PROBLEM TO WORK ON:
Output the line containing "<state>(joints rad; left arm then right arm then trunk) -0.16", then every remaining line of the entries below, exactly as written and with no other text.

ENTRIES SUPPLIED:
----
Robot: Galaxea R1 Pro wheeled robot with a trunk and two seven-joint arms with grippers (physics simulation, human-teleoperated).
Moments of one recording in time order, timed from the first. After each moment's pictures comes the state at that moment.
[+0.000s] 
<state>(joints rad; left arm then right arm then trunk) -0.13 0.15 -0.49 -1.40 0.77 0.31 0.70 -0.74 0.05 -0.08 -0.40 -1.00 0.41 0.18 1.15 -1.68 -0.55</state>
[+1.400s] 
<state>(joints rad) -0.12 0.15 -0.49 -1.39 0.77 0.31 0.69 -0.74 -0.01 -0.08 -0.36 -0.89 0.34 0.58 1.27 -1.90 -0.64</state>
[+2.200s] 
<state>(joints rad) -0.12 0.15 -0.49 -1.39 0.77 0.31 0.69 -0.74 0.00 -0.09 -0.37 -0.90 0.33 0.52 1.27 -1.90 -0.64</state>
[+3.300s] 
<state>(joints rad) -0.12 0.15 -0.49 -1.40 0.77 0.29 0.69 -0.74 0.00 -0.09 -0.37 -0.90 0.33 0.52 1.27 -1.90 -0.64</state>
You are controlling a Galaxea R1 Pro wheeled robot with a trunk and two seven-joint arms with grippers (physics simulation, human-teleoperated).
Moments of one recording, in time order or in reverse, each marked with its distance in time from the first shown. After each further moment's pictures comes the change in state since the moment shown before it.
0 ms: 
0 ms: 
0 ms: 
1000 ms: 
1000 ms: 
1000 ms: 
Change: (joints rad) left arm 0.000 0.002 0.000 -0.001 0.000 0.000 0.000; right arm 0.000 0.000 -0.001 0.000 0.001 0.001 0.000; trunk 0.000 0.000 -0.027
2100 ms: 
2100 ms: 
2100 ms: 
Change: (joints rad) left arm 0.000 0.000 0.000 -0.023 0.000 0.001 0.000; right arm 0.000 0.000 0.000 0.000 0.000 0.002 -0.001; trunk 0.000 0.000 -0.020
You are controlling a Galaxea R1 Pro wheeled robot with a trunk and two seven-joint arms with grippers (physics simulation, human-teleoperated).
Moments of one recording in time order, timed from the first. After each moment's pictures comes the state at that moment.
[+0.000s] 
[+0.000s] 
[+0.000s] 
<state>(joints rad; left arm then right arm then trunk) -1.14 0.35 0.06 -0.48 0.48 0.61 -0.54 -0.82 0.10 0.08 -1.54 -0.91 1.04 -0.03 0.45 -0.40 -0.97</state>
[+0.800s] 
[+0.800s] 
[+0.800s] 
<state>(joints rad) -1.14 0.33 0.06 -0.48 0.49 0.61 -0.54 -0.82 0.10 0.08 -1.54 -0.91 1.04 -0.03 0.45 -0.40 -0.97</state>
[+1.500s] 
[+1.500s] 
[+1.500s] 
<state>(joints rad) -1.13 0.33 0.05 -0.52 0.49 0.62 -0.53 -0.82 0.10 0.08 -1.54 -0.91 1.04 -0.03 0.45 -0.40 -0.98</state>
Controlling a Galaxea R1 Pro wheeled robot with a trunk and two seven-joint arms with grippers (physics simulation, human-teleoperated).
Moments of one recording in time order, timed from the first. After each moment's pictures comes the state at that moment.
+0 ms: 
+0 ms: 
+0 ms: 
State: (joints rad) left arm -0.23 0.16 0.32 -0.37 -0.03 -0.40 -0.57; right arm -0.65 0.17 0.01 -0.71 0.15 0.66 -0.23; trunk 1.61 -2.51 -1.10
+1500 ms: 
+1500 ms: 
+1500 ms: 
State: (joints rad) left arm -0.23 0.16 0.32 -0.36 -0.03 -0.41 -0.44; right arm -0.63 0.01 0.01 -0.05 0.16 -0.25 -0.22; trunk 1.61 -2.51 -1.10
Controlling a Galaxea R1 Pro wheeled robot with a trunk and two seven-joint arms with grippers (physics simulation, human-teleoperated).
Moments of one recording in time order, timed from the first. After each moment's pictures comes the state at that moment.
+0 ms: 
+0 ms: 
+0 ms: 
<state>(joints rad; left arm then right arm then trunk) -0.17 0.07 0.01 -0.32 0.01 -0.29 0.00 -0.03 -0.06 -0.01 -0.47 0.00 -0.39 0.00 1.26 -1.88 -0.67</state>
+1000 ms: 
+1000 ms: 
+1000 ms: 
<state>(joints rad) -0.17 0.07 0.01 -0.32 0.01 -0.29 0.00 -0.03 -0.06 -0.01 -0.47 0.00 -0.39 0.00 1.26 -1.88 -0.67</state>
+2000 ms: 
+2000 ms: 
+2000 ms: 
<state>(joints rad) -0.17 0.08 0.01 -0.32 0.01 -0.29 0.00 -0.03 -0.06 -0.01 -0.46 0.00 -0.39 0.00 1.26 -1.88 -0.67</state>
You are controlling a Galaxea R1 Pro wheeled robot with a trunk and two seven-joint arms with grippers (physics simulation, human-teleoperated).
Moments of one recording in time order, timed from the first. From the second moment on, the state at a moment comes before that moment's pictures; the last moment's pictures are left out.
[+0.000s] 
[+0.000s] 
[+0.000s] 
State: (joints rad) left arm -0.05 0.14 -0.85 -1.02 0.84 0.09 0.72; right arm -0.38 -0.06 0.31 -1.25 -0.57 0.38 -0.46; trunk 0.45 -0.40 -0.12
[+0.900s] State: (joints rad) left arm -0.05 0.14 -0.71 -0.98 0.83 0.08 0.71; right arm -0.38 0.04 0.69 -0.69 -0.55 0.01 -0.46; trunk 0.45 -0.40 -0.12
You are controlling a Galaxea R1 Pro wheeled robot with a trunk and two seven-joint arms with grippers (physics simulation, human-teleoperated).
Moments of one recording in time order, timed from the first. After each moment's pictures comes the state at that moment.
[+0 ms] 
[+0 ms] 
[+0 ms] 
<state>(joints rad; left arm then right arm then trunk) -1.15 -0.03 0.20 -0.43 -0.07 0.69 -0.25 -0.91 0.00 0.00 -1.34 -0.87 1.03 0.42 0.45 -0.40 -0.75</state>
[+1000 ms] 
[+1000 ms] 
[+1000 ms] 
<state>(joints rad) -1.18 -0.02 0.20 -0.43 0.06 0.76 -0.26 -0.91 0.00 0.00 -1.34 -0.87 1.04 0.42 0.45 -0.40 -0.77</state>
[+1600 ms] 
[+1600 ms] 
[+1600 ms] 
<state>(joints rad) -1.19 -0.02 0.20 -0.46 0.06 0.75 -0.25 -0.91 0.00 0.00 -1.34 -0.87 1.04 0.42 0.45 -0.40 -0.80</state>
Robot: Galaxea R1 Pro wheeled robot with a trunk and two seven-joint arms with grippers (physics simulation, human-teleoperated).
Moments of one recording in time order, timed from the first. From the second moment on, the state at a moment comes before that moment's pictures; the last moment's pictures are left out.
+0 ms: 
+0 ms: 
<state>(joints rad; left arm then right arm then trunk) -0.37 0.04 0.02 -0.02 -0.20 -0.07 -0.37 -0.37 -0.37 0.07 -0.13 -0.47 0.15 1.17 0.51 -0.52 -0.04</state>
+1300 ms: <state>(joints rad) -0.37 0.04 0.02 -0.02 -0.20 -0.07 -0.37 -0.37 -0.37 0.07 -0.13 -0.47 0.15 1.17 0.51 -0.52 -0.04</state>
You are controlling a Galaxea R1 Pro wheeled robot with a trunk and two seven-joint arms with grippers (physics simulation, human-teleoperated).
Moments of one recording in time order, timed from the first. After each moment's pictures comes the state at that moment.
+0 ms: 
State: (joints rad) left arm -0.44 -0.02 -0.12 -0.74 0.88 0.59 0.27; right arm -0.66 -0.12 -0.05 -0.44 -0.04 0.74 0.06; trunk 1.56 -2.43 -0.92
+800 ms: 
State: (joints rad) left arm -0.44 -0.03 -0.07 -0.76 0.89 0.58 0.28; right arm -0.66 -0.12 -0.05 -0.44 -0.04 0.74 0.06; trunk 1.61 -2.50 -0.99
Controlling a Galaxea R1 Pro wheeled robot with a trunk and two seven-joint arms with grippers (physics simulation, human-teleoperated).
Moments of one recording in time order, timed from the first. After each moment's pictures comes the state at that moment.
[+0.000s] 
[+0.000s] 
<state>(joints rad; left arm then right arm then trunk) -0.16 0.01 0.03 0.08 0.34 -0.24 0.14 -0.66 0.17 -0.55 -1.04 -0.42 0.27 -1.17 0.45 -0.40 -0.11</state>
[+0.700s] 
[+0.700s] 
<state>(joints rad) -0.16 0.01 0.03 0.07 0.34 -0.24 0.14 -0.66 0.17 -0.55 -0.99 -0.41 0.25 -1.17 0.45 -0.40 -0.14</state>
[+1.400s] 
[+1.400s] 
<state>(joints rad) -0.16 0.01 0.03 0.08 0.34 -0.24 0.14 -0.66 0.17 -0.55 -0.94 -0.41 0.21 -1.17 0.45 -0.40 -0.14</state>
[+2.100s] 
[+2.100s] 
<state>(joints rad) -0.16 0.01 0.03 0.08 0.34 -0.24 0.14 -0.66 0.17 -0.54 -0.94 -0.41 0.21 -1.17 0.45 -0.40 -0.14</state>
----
EXPECTED ANSWER:
<state>(joints rad; left arm then right arm then trunk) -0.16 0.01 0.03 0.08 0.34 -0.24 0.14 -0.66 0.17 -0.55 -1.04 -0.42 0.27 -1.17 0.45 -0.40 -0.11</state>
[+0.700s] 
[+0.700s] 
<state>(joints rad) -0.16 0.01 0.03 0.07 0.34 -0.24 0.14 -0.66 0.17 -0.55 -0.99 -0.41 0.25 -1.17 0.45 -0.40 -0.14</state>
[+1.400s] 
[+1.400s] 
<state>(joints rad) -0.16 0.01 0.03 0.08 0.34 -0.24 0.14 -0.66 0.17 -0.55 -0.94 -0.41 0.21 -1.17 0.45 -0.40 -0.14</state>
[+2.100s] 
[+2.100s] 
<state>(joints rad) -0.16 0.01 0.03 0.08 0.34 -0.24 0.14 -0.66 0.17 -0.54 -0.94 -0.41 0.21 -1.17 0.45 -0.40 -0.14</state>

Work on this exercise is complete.